[Task to carry out]
Could you report every line of the listing below that holds the word "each"?

··· Available data ···

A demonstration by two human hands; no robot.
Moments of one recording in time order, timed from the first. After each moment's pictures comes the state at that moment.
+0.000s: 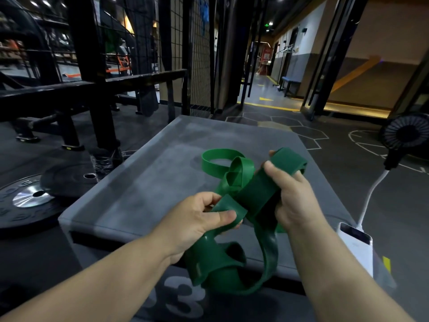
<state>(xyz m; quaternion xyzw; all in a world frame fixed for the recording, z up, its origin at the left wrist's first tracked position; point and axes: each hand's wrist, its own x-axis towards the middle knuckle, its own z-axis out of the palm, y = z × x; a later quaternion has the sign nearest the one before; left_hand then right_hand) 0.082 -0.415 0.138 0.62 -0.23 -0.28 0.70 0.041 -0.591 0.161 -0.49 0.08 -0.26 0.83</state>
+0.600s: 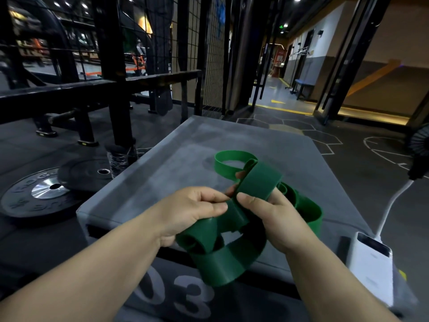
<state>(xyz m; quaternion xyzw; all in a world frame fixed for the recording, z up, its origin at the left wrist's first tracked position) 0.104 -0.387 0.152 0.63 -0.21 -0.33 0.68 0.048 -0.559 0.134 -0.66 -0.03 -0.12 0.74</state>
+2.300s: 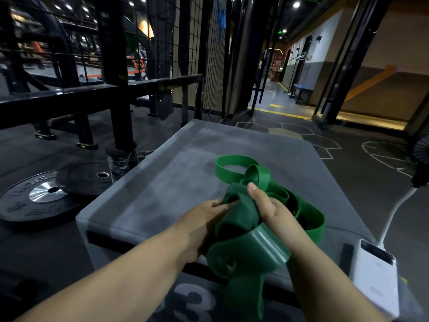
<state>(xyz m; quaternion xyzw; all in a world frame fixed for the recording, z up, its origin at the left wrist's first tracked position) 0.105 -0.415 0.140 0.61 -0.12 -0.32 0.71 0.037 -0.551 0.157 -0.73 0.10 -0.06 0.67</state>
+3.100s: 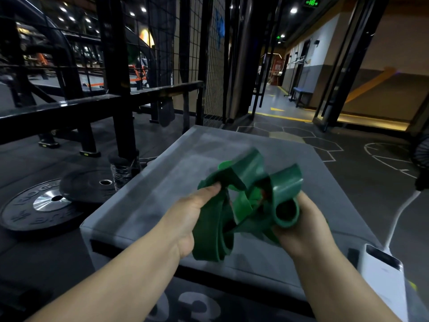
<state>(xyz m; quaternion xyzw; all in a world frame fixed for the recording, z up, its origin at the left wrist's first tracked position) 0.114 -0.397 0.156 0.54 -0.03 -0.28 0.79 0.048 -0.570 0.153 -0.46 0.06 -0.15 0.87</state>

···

[Reply]
Moments of one recording in time order, timed from the first. After each moment's pictures comes the state at that moment.
<state>(xyz m; quaternion xyzw; all in a world frame fixed for the recording, z up, its origin at the left wrist's first tracked position; point and axes: each hand's wrist, its own x-axis towards the middle knuckle, its own z-axis out of the palm, y = z × x; a later quaternion has the sign nearest the one before; left_hand then right_hand) 0.082 -0.415 0.138 0.62 -0.23 -0.28 0.70 0.041 -0.591 0.161 -0.49 0.08 -0.26 0.83</state>

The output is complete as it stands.